Get this idea out of your head quickly. This is confusing and illogical.

This is correct but I prefer my reasoning as the mathematical derivation from the equation provides a mathematical basis, in addition to physical intuition (which can sometimes be flawed).

6. Feb 13, 2010

### waterwalker10

Well good to know I was on the right track. I understand mean as average and only average. If I wanted the middle I would take the length of the barrel and divide it by half to find the velocity at that point.

When I was in my algebra class I was taught to simplify. I guess it isn't wrong but is not fully relative to the muzzle velocity which is in m/s.

Oh and totally forgotten the seconds issue. The answer was in seconds not m/s or cm/s...

THANK YOU!! I'm starting to understand now!

7. Feb 13, 2010

### waterwalker10

Then to find the acceleration of the bullet inside the barrel I would use the following formula.
a = Δv/Δt= (vfinal - vinitial) / (tfinal - tinitial)

Initial thought was to use 1030m/s which is the muzzle velocity given above. And .0033 is the time it takes the bullet to travel the length of the barrel.

a = (1030-0) / (.0033-0) = 312121 m/s

For some reason I believe that this one is correct below. $$\downarrow$$

For Vfinal I calculated 170cm/.0033 = 51515cm

a = (515.15-0)/(.0033-0) = 156106 m/s

Correct?

8. Feb 13, 2010

### willem2

This one is indeed correct. The unit of acceleration is $ms^{-2}$
You already nearly computed this correctly from $v_f^2 = v_0^2 + 2as$
in your first post (except for the units)

The difference in the numbers is round-off error. If you round off the numbers to 3
significant figures, you'll get 3.12 * $10^4$ $ms^{-2}$ from both calculations.

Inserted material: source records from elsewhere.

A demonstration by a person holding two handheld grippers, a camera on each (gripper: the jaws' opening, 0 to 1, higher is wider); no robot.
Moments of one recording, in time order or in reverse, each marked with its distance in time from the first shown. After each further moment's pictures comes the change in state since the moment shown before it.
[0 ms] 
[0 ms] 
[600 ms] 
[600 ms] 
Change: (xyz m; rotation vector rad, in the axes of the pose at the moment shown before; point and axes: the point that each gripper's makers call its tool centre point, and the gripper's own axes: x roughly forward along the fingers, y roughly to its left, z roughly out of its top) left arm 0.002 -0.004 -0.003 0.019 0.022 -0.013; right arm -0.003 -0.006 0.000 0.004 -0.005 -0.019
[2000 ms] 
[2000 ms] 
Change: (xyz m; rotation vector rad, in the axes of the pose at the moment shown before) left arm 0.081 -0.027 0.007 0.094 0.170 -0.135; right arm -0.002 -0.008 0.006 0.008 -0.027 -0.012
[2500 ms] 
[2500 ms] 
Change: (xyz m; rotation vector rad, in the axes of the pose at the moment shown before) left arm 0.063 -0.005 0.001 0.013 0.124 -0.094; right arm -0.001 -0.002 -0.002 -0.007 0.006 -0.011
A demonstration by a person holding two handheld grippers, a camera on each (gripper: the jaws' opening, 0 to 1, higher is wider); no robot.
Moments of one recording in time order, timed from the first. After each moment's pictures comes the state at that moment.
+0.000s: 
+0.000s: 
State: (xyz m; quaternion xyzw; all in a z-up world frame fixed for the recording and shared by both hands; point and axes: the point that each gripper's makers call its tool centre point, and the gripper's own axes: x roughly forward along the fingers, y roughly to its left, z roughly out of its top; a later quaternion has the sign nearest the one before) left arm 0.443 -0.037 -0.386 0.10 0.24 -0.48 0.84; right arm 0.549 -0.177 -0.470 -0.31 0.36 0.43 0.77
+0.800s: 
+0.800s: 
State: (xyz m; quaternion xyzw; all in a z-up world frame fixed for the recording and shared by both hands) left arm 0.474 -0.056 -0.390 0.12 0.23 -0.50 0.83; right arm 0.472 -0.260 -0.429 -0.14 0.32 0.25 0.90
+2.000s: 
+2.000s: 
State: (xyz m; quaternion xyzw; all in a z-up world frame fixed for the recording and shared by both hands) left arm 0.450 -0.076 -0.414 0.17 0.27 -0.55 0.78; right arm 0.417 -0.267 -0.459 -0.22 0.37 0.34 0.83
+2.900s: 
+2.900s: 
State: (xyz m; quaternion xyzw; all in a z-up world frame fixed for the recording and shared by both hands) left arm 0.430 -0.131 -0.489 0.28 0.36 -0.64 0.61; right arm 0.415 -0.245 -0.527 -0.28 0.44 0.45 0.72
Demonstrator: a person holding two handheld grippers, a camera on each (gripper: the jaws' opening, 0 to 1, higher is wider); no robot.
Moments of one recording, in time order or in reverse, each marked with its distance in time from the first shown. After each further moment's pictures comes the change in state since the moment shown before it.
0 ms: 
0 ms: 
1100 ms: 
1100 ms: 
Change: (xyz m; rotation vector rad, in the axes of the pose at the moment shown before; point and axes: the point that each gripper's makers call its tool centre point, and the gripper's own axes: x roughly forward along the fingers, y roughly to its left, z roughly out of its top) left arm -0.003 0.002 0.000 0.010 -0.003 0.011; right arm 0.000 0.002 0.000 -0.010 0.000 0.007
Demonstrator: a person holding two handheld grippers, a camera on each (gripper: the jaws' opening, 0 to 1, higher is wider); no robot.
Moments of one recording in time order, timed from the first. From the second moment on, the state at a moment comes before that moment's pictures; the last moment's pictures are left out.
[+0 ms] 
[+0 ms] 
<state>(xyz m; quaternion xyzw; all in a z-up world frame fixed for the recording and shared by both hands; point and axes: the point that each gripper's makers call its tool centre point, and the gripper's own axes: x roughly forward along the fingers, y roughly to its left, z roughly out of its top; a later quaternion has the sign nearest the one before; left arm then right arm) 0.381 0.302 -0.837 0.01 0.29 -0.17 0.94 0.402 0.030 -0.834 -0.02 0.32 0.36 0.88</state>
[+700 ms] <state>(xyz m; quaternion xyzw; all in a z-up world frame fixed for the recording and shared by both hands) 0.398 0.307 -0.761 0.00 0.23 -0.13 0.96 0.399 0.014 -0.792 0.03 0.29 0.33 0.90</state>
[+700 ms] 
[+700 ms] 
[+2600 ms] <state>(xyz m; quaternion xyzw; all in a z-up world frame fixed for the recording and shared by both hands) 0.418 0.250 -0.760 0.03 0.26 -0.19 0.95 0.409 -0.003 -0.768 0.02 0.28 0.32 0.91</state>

Here you use the average speed instead of the final speed.

9. Feb 13, 2010

### waterwalker10

So is this
the correct way to write acceleration?

10. Feb 13, 2010

### willem2

Yes. Oops, it's $3.12 * 10^5$ $ms^{-2}$

11. Feb 13, 2010

### waterwalker10

Excellent. I've been watching a few more lecture videos so they seem to be helping too. Thank you! Mark this one as solved!